A development agency is a full-service team that handles the end-to-end build of your MVP — from architecture and design through to deployment and handoff. Unlike hiring individual freelancers or assembling a piecemeal team, you're buying a coordinated unit that's shipped products before.
This matters for MVPs because speed and coherence are everything. A good agency already has internal workflows for making fast decisions about tech stack, scope, and priorities. They've seen dozens of early-stage products, so they know where founders over-invest and where they under-invest.
We're tracking 33 agencies with development as a core competency. The range is wide — from two-person studios to 50+ person shops — so the real work is finding the right fit for your stage, budget, and technical complexity.
33 agencies with Development Agency expertise
How to evaluate a development agency for your MVP build
The first thing to look at is their portfolio of early-stage work specifically. An agency that builds enterprise software all day will approach your MVP with the wrong instincts — over-engineering, long timelines, heavy process. You want a team that's comfortable shipping something imperfect in 6-10 weeks and knows how to make smart trade-offs about what to build now versus later.
Ask them directly: "What would you cut from this scope?" A good agency will push back on your feature list and tell you what doesn't matter for launch. A bad one will quote everything you ask for and pad the timeline. Also ask about ownership — who writes the code, and will you get clean handoff documentation when the build is done? Some agencies use junior developers or offshore subcontractors without being upfront about it.
Pay attention to how they handle the discovery phase. Agencies that jump straight to a quote without understanding your users, your market, or your constraints are going to build the wrong thing efficiently. A short paid discovery sprint (1-2 weeks) is usually worth it and signals that the agency takes scoping seriously.
Finally, consider the trade-off between cost and dependency. Agencies are faster than hiring in-house but more expensive per month — and you'll eventually need to bring development internal. Make sure the codebase they deliver is something your future team can actually maintain. Ask to see a repo from a past project (with permission) to gauge code quality.
Frequently asked questions
How much should I expect to pay a development agency for an MVP?
Most agencies quote MVPs between $25,000 and $150,000 depending on complexity, location, and team size. For a typical web or mobile MVP with 4-8 core features, expect $40,000-$80,000 and a timeline of 8-12 weeks. Be skeptical of quotes under $15,000 — that usually means offshore subcontracting or a very thin build.
Should I hire a development agency or build an in-house team for my MVP?
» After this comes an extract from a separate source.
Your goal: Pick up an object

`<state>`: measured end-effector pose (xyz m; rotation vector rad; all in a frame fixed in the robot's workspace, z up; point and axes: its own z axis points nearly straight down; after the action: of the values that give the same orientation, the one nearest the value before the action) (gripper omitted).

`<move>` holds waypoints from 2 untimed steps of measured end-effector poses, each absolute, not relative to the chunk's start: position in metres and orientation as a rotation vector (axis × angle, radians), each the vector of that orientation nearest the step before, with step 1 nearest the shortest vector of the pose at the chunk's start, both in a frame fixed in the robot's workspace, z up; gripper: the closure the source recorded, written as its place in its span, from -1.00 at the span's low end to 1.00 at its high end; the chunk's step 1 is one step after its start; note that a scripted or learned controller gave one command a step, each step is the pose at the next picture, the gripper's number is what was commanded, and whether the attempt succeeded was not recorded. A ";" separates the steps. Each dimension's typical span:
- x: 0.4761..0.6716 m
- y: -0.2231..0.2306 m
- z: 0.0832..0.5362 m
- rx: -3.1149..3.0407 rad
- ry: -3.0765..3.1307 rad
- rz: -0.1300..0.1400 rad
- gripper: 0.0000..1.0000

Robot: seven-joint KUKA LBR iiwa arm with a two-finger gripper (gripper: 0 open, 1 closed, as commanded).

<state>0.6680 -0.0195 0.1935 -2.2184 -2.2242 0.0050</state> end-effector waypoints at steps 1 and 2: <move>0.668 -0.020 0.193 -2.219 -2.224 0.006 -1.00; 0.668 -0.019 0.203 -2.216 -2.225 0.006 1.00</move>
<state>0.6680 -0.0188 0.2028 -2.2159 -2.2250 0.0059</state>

If you need to ship in under 3 months and don't have a technical co-founder, an agency is almost always faster. Hiring even one senior developer takes 4-8 weeks, and you still need to manage them. Use an agency to validate the product, then hire in-house once you have traction and know what you're actually building long-term.
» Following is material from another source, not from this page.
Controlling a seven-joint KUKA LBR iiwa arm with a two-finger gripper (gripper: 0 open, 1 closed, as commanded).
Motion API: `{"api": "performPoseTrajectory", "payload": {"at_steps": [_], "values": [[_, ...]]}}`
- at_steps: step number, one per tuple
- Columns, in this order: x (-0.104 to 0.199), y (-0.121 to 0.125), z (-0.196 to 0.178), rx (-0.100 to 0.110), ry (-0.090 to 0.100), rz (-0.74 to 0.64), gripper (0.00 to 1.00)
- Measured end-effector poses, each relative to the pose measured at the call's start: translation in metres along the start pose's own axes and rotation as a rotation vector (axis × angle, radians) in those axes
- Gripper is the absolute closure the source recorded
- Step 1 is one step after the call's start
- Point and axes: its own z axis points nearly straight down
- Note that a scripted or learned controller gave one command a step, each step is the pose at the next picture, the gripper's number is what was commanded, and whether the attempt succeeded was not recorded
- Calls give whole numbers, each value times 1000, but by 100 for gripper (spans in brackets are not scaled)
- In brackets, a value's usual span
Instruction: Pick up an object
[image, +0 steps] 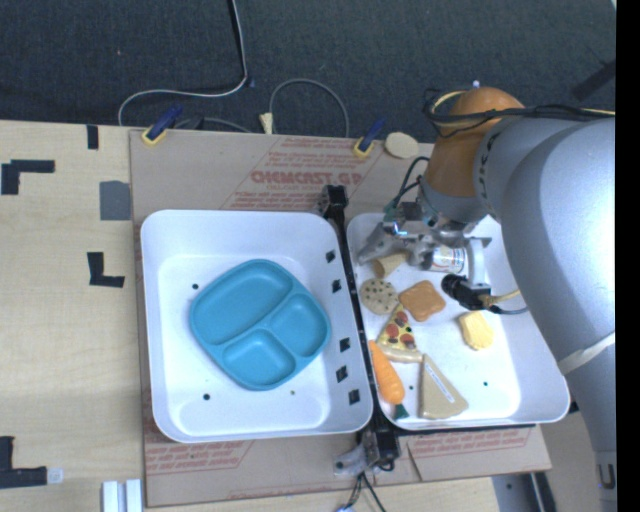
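Gripper (385, 250) sat low over the far-left corner of the right bin (530, 405), w/ arm reaching in from the right; can't tell jaw state, nothing visibly gripped. Likely targets lay just beside it: a tan piece (388, 267), cookie (378, 294), toast (423, 300). Pizza slice (401, 337), carrot (388, 372), cheese (477, 331) sat nearer. Blue divided tray (260, 322) filled the left bin (165, 300), prob. as drop-off.

Both white bins (160, 300) smooth glossy plastic, blue divided tray (260, 322) matt plastic, sheet under bins (290, 175) printed brown cardboard, bench (60, 340) pale wood grain, arm shell (560, 230) smooth satin grey, gripper (400, 240) bare shiny metal, backdrop (100, 50) dark rough cloth
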Motion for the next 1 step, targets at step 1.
{"api": "performPoseTrajectory", "payload": {"at_steps": [1], "values": [[1,0,0,0,-2,2,0]]}}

How do I make sure I own the code after the agency engagement ends?
Get IP assignment in writing before any work starts — this is non-negotiable. The contract should explicitly state that all code, designs, and assets are owned by you upon payment. Also insist on access to the live repository throughout the build, not just a zip file at the end.
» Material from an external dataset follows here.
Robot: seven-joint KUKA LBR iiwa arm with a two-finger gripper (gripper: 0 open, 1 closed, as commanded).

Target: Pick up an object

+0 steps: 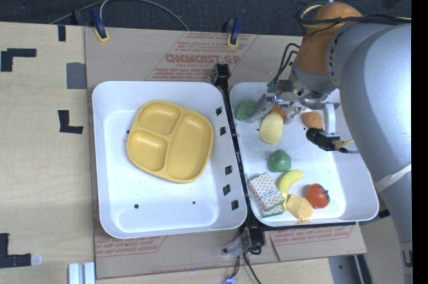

What's the biggest risk of using a development agency for an MVP?
The biggest risk is building something your future team can't maintain. If the agency uses a niche framework, skips documentation, or writes spaghetti code to hit a deadline, you'll pay for it later in rewrite costs. Agree on tech stack choices early and have an independent developer review the code at least once mid-project.
How involved do I need to be during the agency build process?
Very involved. Plan on 5-10 hours per week for feedback, prioritization calls, and testing. Agencies that say "just tell us what you want and we'll deliver it" are waving a red flag. The best outcomes happen when founders are in weekly (or twice-weekly) syncs, reviewing working software — not slide decks — and making fast decisions on scope trade-offs.